Requirement>
How many lines of the entries below contain the string "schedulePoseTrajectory"? State the number alone.

Provided records>
***
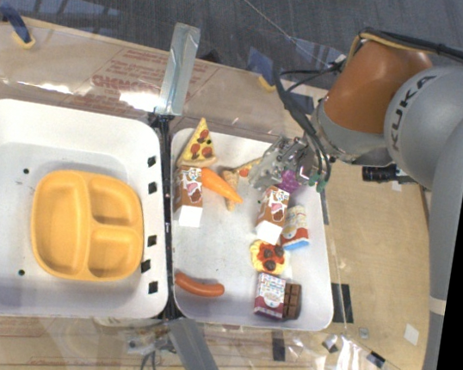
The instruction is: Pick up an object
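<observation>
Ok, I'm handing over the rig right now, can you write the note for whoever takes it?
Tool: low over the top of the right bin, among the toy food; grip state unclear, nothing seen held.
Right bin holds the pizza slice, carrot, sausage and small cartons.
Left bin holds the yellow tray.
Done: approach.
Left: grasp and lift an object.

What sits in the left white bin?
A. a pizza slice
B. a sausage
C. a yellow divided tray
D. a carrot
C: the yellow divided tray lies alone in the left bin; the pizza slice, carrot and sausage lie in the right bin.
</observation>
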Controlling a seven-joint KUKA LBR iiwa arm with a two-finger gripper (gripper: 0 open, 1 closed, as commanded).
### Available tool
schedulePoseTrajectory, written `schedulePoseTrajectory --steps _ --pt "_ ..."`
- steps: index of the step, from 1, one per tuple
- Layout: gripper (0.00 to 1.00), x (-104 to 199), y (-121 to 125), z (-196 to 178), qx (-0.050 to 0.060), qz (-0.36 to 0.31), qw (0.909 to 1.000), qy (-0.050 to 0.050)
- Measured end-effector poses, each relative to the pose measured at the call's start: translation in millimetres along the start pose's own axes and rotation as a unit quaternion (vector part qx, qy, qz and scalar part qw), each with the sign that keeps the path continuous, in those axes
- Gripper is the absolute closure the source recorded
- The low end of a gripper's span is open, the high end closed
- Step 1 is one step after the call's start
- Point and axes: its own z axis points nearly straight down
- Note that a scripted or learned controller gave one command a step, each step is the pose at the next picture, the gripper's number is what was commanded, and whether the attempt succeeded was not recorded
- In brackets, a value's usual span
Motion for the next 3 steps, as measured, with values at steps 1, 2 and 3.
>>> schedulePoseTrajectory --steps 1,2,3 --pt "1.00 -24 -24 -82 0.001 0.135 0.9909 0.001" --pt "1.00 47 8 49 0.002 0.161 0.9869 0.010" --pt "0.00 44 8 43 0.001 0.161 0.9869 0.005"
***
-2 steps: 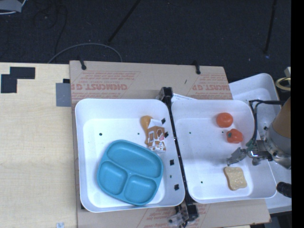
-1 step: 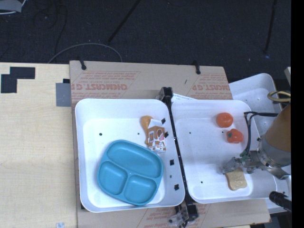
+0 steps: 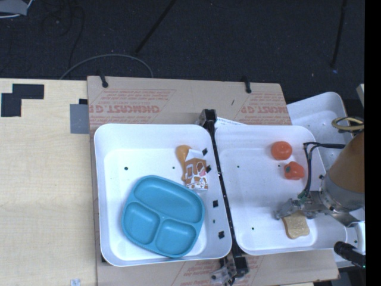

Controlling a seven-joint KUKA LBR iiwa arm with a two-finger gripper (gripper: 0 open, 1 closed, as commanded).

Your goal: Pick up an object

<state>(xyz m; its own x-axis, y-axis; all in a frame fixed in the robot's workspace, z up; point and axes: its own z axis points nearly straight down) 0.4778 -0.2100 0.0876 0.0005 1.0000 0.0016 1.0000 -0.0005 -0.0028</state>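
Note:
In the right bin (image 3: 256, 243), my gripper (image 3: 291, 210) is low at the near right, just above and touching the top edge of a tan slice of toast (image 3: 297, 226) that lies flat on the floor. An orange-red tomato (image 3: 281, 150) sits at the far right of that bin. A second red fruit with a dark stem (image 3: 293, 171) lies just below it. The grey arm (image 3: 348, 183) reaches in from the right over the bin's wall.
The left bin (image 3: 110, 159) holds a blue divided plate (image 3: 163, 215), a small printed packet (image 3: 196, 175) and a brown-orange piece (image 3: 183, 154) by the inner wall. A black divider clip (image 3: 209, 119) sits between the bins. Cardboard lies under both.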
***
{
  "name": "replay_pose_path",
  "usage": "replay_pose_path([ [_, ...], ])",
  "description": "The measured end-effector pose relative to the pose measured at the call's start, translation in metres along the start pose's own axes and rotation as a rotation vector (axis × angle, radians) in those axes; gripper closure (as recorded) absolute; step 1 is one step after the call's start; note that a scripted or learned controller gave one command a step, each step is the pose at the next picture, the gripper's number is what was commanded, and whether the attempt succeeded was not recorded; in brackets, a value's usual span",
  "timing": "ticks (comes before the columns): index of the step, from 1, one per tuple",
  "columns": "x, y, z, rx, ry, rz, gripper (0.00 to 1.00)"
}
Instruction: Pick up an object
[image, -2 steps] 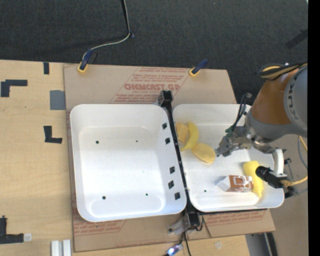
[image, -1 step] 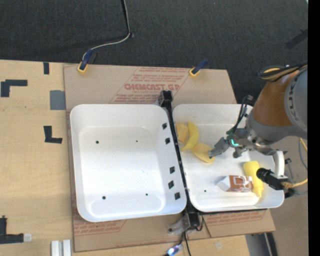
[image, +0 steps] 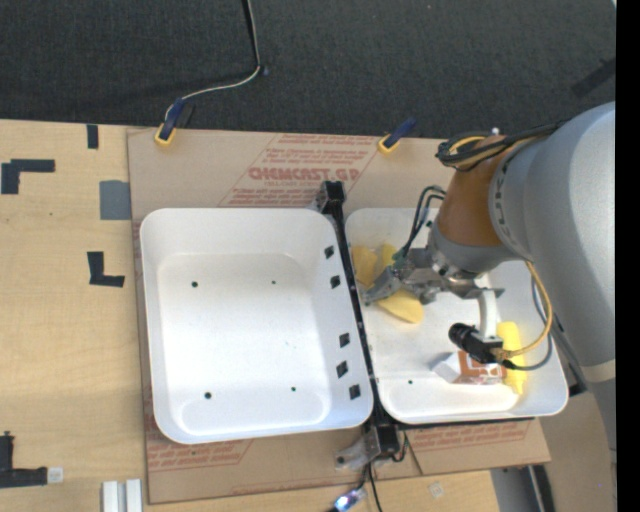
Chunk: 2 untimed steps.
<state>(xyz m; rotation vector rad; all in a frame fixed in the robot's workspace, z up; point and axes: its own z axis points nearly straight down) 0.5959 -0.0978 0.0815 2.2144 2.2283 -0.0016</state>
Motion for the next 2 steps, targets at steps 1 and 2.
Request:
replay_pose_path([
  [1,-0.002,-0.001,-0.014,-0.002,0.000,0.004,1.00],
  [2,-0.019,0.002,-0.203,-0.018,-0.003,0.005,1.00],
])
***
Task answer>
2